If a line in the entries below includes "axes", pick it out and copy it.

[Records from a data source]
•••

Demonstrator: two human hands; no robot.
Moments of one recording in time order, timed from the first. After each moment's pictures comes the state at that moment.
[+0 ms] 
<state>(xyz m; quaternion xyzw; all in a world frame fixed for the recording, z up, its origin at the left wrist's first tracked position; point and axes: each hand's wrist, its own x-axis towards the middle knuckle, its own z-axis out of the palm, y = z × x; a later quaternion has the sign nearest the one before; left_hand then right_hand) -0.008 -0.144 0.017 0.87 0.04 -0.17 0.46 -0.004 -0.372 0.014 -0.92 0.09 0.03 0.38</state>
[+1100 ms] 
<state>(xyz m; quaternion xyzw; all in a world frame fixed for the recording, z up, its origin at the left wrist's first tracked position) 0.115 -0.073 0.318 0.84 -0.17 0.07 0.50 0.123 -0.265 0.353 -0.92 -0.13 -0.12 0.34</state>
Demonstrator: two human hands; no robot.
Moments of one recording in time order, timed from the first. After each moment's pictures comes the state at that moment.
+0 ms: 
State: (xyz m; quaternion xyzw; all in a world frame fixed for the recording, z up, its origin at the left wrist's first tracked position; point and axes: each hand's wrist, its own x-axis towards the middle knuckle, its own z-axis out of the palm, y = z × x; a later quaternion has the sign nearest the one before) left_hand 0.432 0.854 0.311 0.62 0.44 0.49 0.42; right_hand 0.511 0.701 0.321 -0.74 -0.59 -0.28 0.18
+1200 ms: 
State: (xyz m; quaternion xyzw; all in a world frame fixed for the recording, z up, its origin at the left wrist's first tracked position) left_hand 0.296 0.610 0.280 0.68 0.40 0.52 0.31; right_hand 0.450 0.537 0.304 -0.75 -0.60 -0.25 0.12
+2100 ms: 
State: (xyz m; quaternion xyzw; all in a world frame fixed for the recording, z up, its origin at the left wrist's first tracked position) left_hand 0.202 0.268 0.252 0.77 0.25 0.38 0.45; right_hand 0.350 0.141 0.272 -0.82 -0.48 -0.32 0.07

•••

_TASK SOLUTION_.
<state>(xyz m; quaternion xyzw; all in a world frame fixed for the recording, z up, its origin at the left wrist's first tracked position; point and axes: each hand's wrist, its own x-axis towards the middle knuckle, its own z-axis out of the palm, y = z × x; a later quaternion has the sign nearest the one before; left_hand then right_hand) -0.008 -0.144 0.017 0.87 0.04 -0.17 0.46 -0.004 -0.372 0.014 -0.92 0.09 0.03 0.38</state>
State: (xyz m; quaternion xyzw; all in a world frame fixed for the recording, z up, its origin at the left wrist's first tracked position; point and axes: each hand's wrist, its own x-axis towards the middle knuckle, its own z-axis out of the palm, y = z × x; a later quaternion has the sign nearest the one before) left_hand 0.432 0.854 0.311 0.62 0.44 0.49 0.42; right_hand 0.511 0.701 0.321 -0.74 -0.59 -0.28 0.18

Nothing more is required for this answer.